→ YOUR INSTRUCTIONS: From the records below, please print only the lines from the one containing "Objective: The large" through the one containing "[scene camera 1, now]", both included. Skip the pictures.

(Extracted data entries)
^^^^^^^^

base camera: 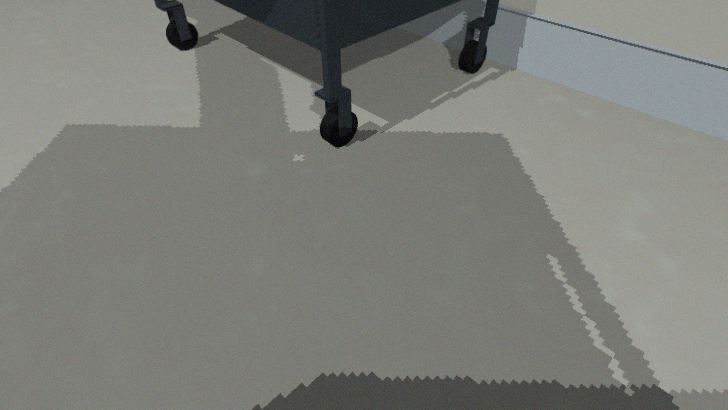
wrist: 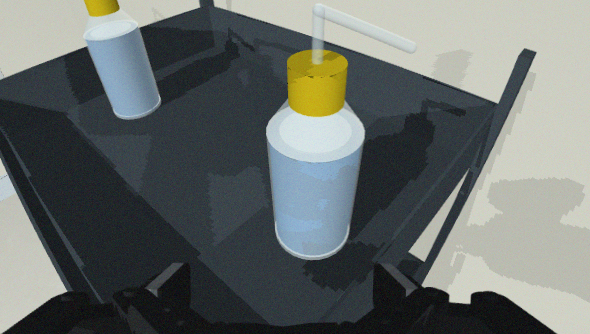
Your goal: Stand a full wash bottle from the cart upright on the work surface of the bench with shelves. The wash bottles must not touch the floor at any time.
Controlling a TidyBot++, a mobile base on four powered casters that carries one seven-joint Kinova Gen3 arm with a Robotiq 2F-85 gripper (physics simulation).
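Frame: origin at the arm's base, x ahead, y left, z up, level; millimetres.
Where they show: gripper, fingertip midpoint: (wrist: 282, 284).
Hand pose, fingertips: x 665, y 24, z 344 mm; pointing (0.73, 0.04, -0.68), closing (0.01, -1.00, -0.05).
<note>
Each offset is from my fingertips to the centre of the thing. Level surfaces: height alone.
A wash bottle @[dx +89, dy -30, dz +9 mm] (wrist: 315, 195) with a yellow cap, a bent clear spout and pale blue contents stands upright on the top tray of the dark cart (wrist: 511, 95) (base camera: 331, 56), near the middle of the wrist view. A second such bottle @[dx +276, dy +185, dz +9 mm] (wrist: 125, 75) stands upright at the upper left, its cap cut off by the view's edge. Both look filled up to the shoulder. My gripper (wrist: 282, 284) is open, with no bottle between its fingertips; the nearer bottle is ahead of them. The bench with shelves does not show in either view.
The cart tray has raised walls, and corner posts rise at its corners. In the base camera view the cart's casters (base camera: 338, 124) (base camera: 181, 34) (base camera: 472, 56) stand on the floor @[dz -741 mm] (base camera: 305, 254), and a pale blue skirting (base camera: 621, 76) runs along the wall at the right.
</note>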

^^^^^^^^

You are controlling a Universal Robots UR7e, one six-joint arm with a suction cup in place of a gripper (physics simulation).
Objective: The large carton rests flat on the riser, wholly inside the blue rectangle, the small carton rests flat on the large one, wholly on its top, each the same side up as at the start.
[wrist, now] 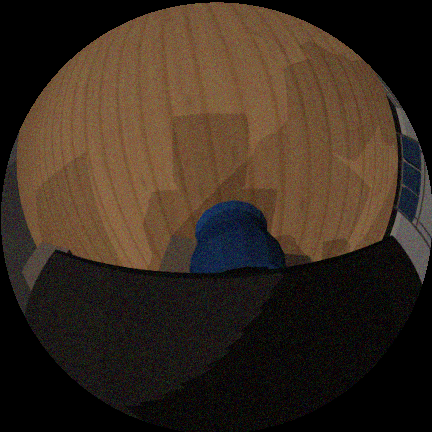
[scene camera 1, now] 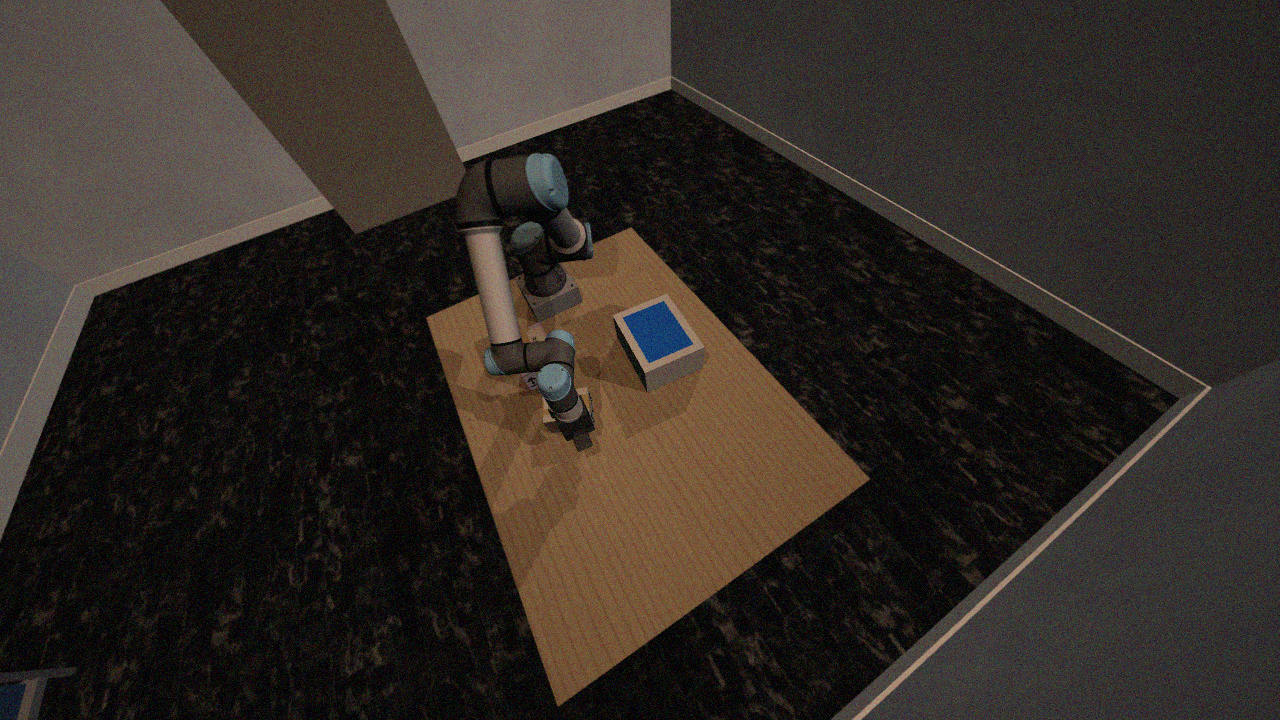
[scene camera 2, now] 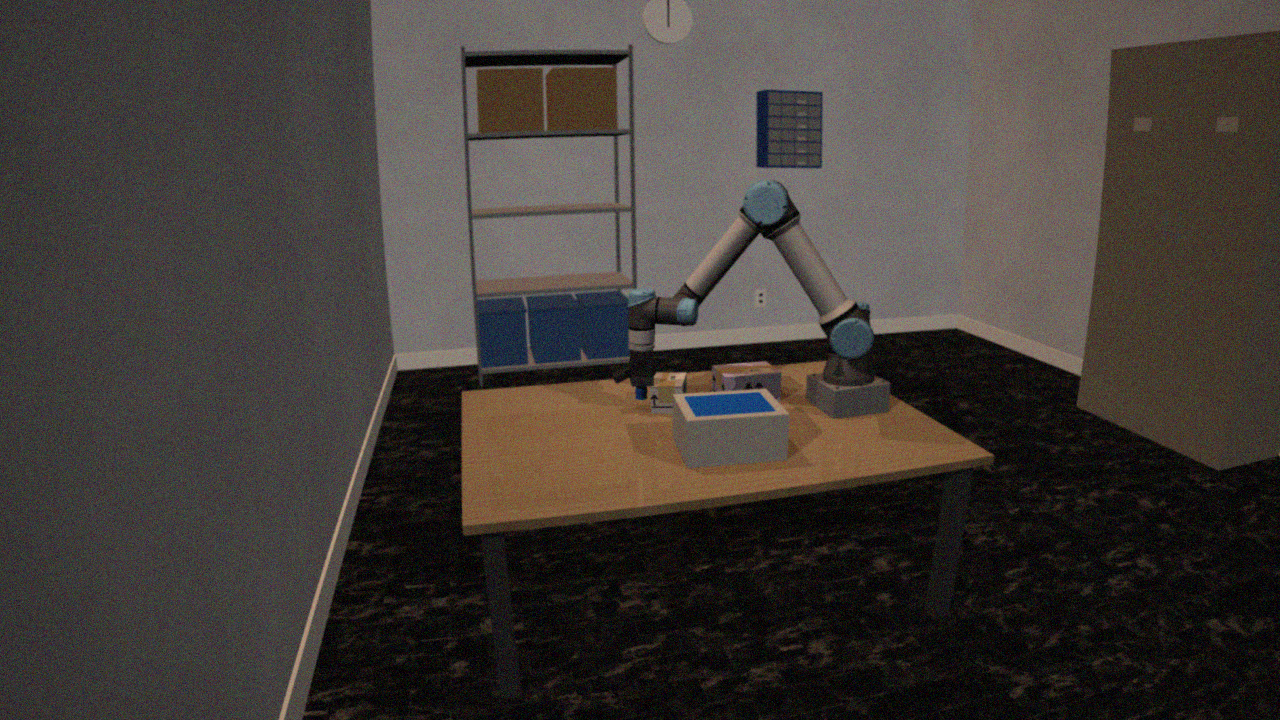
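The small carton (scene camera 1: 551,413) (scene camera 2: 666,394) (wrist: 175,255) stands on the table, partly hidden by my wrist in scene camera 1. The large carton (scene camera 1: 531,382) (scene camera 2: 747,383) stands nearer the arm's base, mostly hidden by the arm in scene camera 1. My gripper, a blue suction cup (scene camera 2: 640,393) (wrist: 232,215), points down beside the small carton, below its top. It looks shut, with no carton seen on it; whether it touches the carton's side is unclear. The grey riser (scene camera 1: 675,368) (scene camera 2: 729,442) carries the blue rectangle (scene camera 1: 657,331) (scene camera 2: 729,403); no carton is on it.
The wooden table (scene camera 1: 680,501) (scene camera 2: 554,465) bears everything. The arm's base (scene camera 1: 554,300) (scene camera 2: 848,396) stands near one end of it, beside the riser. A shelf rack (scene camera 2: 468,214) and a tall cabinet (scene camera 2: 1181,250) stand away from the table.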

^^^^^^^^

→ WRITTEN ANSWER:
Objective: The large carton rests flat on the riser, wholly inside the blue rectangle, the small carton rests flat on the large one, wholly on its top, each the same side up as at the start.
[wrist, now] 
[scene camera 1, now] 

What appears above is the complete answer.